Home Jason's Jukebox Album reviews: Sarah Jarosz, Willi Carlisle, William Elliott Whitmore

Album reviews: Sarah Jarosz, Willi Carlisle, William Elliott Whitmore


Sarah Jarosz – Polaroid Lovers (Rounder)
Sarah Jarosz has been a darling of the roots music world since her arrival in 2009, earning four Grammys, along with many other notable accolades. However, they’ve all reflected her background in folk and bluegrass. Now with Polaroid Lovers, her seventh album and first since 2021, the Texan has reached the crossroads all roots artists must eventually face in terms of making a move into the mainstream. Helping her with that transition is Kacey Musgraves collaborator, producer/songwriter Daniel Tashian, whose slick touch places Sarah’s soothing voice at the centre of a mix that emphasizes an overall instrumental blend over some of the flat-out picking that highlighted her previous albums. There are also notable co-writes with the likes of Ruston Kelly, Jon Randall, and Canada’s own Gordie Sampson sure to guarantee airplay, although an opening sequence of tracks is squarely aimed at getting the Swifties attuned to Sarah’s sound, Polaroid Lovers eventually settles into a mid-paced groove that allows the well-crafted words of “Take The High Road,” “Don’t Break Down On Me” and “Good At What I Do” to fully sink in. It’s these tracks that ultimately save Polaroid Lovers from succumbing to beige experimentation, but for some it may not be enough. Sarah Jarosz is certainly an artist that deserves to be mentioned in the same conversation as Musgraves and Brandi Carlile, but Polaroid Lovers doesn’t quite show she’s ready yet.

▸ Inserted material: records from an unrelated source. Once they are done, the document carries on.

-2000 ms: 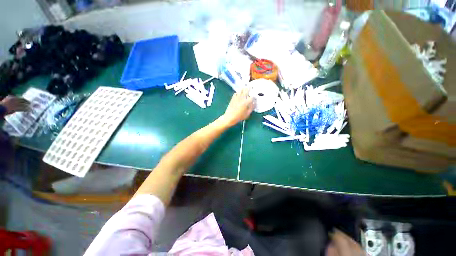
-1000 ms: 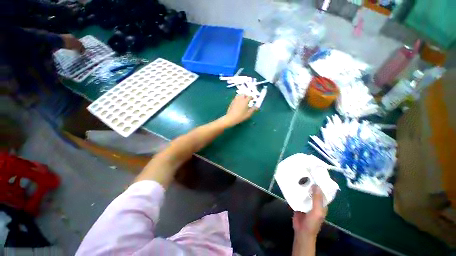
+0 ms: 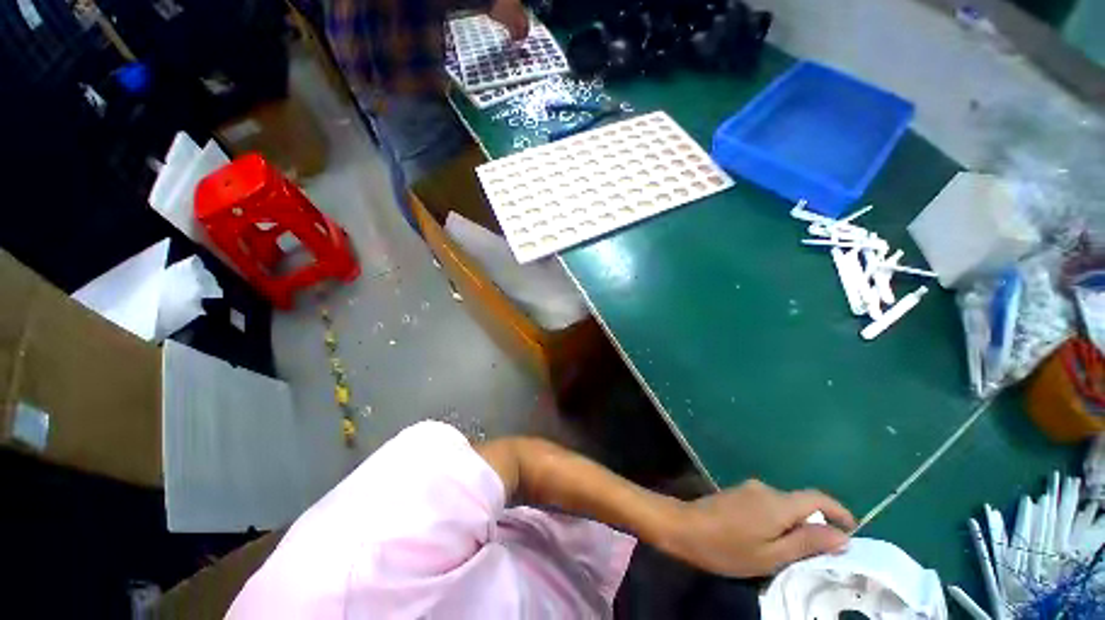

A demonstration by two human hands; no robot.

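Observation:
The round white plastic housing (image 3: 858,584) is at the bottom right, at the bench's front edge, partly cut off by the picture's lower rim. My left hand (image 3: 776,528) is at its upper left side, with a small white piece (image 3: 816,518) between thumb and fingers. How much of that piece is hidden in the grip cannot be told. My right hand is not in view. A small loose pile of white arms (image 3: 863,269) lies on the green bench. More white arms with blue strands (image 3: 1052,545) lie at the right rim.
A blue tray (image 3: 814,136), a perforated white tray (image 3: 603,182), a black heap (image 3: 664,42), an orange-brown jar (image 3: 1069,390) and clear bags (image 3: 1030,303) are on the bench. A person's hand (image 3: 510,17) is at the top. A red stool (image 3: 274,230) stands on the floor.
The view has swung left. My left hand has moved from the small pile of arms to the housing, with a small white piece in its fingers. My right hand has gone out of view.

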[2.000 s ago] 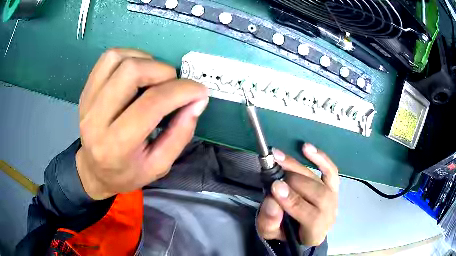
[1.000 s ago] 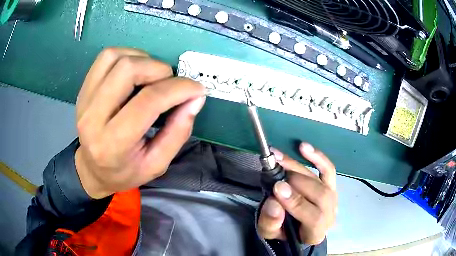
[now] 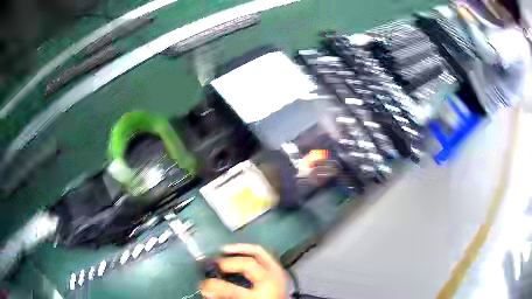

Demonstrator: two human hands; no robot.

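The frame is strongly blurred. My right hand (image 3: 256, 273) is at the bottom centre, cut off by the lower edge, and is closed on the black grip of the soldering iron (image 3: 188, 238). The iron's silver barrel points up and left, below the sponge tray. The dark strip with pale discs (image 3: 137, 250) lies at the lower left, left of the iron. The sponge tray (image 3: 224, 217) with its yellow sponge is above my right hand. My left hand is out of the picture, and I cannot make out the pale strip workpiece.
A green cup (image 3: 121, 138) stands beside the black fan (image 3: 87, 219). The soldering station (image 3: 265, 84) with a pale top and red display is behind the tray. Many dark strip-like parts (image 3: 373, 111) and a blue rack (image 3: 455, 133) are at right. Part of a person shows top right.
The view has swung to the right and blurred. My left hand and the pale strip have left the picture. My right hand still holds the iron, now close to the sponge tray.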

Willi Carlisle – Critterland (Signature Sounds)
With his breakthrough 2022 album, Peculiar, Missouri, Arkansas native Willi presented himself as a kind of throwback rural entertainer, a musician willing to go to any lengths to get a crowd on his side, while performing songs grounded in the culture of rural America. The follow-up, Critterland, continues to build Willi’s legend with 10 densely lyrical tales constructed around simple clawhammer banjo parts, beginning with the title track containing such lines as, “When marauders come ‘cause the apocalypse is nigh, I want my rifle on my shoulder, my lover by my side.” While this could have easily been cribbed from a song recorded in the ‘30s, Willi sings it with convincing immediacy. The same can be said of “Dry County Dust,” with its images of chickens in the back yard, preserves in jars, and mama in the kitchen singing “sweet by-and-by.” It’s all strong stuff resting on a simple foundation that culminates with the devastating “When The Pills Wear Off” and the epic, seven-minute, half-spoken closer “The Money Grows On Trees,” which makes growing marijuana in the ‘80s sound like ancient history. Critterland is a lot to take in, but if you can absorb it, you’ll be immediately convinced that Willi Carlisle is one of the most compelling songwriters around right now.

William Elliott Whitmore – Silently, The Mind Breaks (Whitmore Records)
On his first independent release after recording for various labels over the past 25 years, Iowa native Elliott aims for clarity, relying primarily on guitar, banjo and his own voice that contains echoes of Ralph Stanley, Waylon Jennings and others from whom he’s borrowed to craft a sound steeped in Southern Gothic mysticism. The characters he paints within the songs are all easily discernable to anyone familiar with the old, weird America: rounders and outcasts doing whatever is necessary to get through each day, knowing full well those days are likely numbered. But while the material on Silently, The Mind Breaks is often lively and memorable, the promise of full-on psychosis suggested by the album’s title is unfortunately not fulfilled. That’s not necessarily a criticism, but those who enjoyed Elliott’s previous albums like 2009’s Animals In The Dark and 2011’s Field Songs will surely feel as if something’s missing.